▶ **PROBLEM TO SOLVE**
For each line below that contains the word "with", make a copy.

▶ **INFORMATION SHOWN**
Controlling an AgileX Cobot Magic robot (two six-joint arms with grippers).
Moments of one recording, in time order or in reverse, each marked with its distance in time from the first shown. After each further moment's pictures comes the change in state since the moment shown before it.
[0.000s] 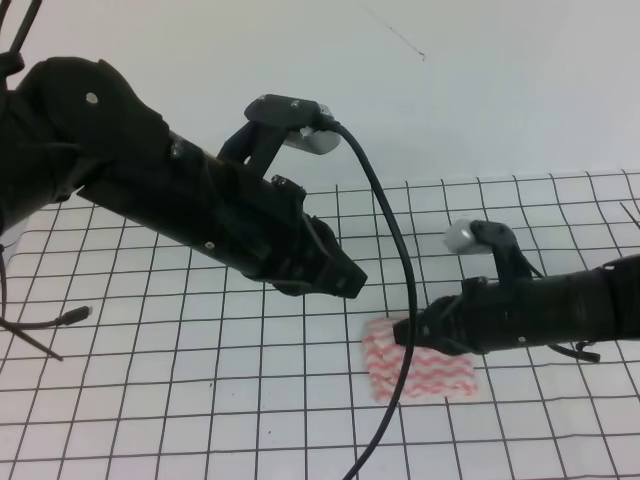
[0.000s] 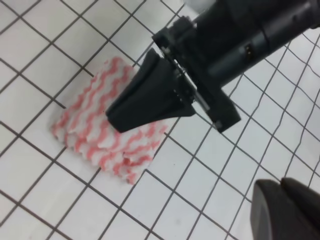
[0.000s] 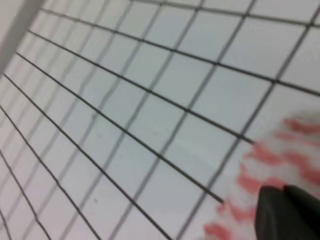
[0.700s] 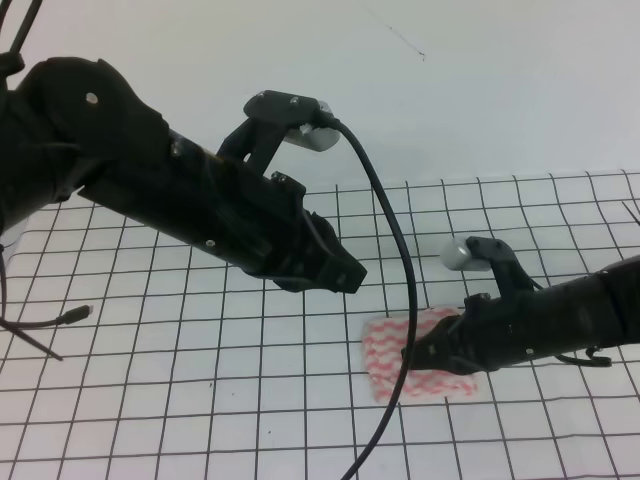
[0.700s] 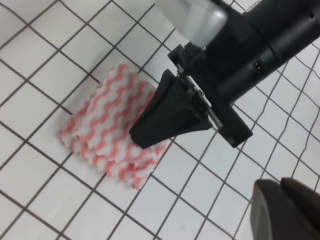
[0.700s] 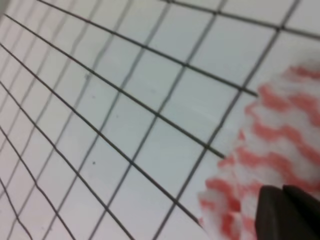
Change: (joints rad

▶ **SOLUTION FOR THIS EXERCISE**
Controlling an AgileX Cobot Magic robot (two six-joint arms with grippers).
Moments of one recording, in time order or in reverse, each marked with its distance in time from the first shown. After each further moment's pictures comes the change in state since the moment shown before it.

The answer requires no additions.